### REQUIRED WORK
A word-for-word transcript of the closing lines is required: from the one with "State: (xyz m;" through the final line of the data.

[Records contained in a dataset]
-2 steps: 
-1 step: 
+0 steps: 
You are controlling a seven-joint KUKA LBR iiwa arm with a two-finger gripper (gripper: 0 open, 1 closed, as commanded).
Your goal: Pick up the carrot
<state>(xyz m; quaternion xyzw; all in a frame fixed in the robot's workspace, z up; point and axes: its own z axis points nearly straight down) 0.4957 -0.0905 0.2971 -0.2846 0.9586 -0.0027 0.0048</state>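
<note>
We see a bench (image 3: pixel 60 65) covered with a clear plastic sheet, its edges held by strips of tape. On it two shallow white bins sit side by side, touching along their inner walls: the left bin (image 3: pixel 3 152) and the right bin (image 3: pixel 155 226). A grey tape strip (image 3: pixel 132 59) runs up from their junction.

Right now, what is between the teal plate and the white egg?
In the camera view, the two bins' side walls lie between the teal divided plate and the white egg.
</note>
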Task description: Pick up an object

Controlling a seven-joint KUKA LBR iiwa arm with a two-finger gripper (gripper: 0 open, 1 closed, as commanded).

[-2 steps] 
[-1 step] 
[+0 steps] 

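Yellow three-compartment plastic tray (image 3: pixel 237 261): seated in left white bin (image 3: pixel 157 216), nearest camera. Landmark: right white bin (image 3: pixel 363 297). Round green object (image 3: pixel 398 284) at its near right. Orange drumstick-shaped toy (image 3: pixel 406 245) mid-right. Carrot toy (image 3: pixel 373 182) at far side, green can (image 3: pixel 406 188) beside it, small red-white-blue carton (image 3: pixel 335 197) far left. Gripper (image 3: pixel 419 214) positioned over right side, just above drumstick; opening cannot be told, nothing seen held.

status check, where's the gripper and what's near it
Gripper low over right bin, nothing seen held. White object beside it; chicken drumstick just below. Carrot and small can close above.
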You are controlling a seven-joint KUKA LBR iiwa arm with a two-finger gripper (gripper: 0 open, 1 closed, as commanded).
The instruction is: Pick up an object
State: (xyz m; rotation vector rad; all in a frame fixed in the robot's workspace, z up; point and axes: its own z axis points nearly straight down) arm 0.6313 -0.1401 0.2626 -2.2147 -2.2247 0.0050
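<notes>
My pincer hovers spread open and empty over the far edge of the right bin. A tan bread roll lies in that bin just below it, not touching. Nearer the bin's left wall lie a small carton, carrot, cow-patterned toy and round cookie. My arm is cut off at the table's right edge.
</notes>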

### ANSWER SECTION
State: (xyz m; rotation vector rad; all in a frame fixed in the robot's workspace, z up; point and axes: its own z axis points nearly straight down) arm 0.6313 -0.1401 0.2626 -2.2147 -2.2247 0.0050
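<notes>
My pincer hovers spread open and empty over the far edge of the right bin. A tan bread roll lies in that bin just below it, not touching. Nearer the bin's left wall lie a small carton, carrot, cow-patterned toy and round cookie. My arm is cut off at the table's right edge.
</notes>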

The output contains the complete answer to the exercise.